Grateful for what they had received, the Wexels pitched in at Side by Side. Laurie also joined the GFWC Lilburn Woman’s Club, a civic group that works in many ways to build a stronger community.
As she assumed the presidency of that club, she also found out that Side by Side wanted to raise funds and awareness through a signature event. “Let’s put our heads together,” Laurie Wexel said to her club, and out of the brainstorming came Jawbones v. Sawbones, named and patterned after a similar event in Augusta.
At this point, she contacted Terry Ingwersen of the nearby GWFC Stone Mountain Woman’s Club, which meets near and also supports Side by Side. The two clubs agreed to a collaborative promotion of the basketball game. Helping brain-injured people helps their family members, too, because caregiving is so demanding.

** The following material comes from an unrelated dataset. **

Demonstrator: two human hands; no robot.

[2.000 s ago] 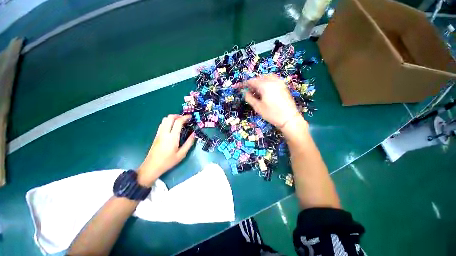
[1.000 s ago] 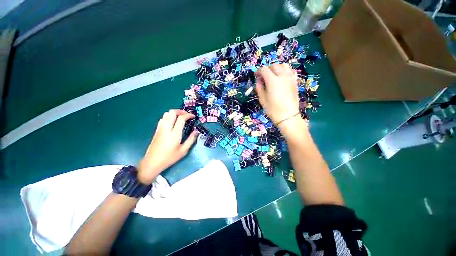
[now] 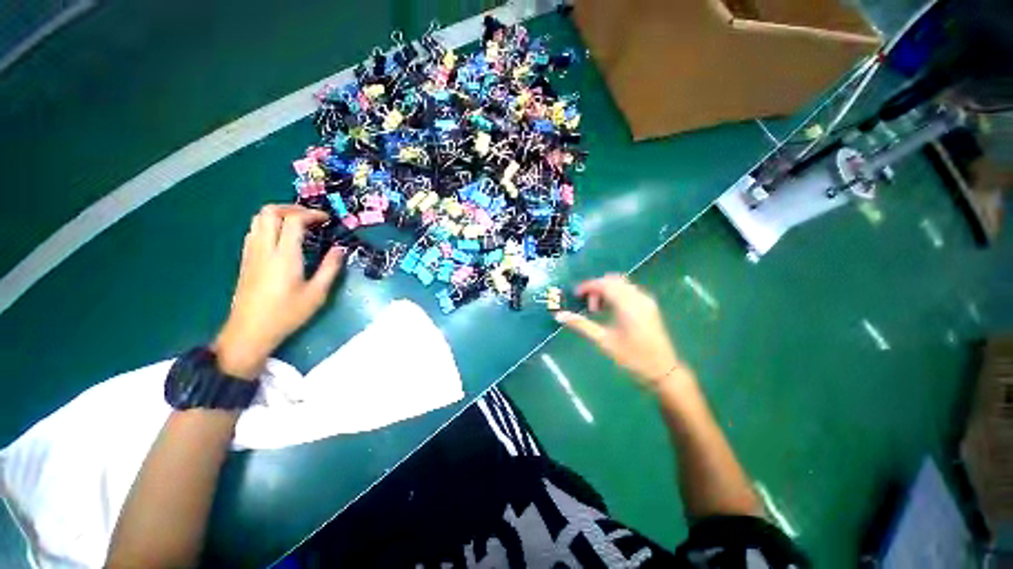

In January 2011, Stone Mountain club member Barb Hess had gotten a life-changing phone call. On a business trip to Chicago, her husband Dave had suffered an aneurysm. “His neurosurgeon told us that [he] had suffered a dissecting aneurysm at the base of his brain, and he never had a patient survive,” Barb Hess wrote later. “It was a day-to-day watch.”
He returned home after months of hospitalization and treatment, needing more than she could give. “We have friends who would come visit and help with various complications… but Dave still needed something more,” his wife said.
Side by Side became an important resource for them as he recovered long-term memory and physical skills. The woman’s club was a huge support for her. The Hesses were surrounded with comfort and community.
“I am constantly sending out messages for prayer, and a long list of them went out for Dave Hess,” said Pat Sartain of the Stone Mountain club.
Sartain, in turn, was volunteering because the club had helped her, too. She had joined in 1994 after retiring, just as her mother, suffering with dementia, moved in with her.
“I became ‘cheer chairman’ for the club because it was something I could do on the computer even when I couldn’t participate outside my home,” Sartain said.
Their stories of getting and giving help show the ripple of meaningful gestures that foster strong community. They embody the mission of the General Federation of Women’s Clubs (GFWC), which was founded in 1890 as one of the largest and oldest nonpartisan, nondenominational women’s volunteer service groups.

According to its website, GFWC “includes more than 100,000 members in affiliated clubs in every state and more than a dozen countries [who] work in their own communities to support the arts, preserve natural resources, advance education, promote healthy lifestyles, encourage civic involvement, and work toward world peace and understanding.”
Sartain, a native of Stone Mountain, pointed out that “the name and notion of a woman’s club may be old-fashioned, but the things we do in support of what is good, both in our area and internationally, is relevant and important today.”
The basketball game will showcase some lawyers who specialize in workers comp, and advocate for fair settlements for those who were brain injured on the job or by negligence. These lawyers will take on doctors who know how to dribble as well as perform brain surgery.
The proceeds will help Side by Side possibly double the 50 people served currently each month. More importantly, Jawbones v. Sawbones creates awareness of community backbone. Laurie Wexel described the ultimate give-and-go play : “I want to bless others the way I have been blessed.”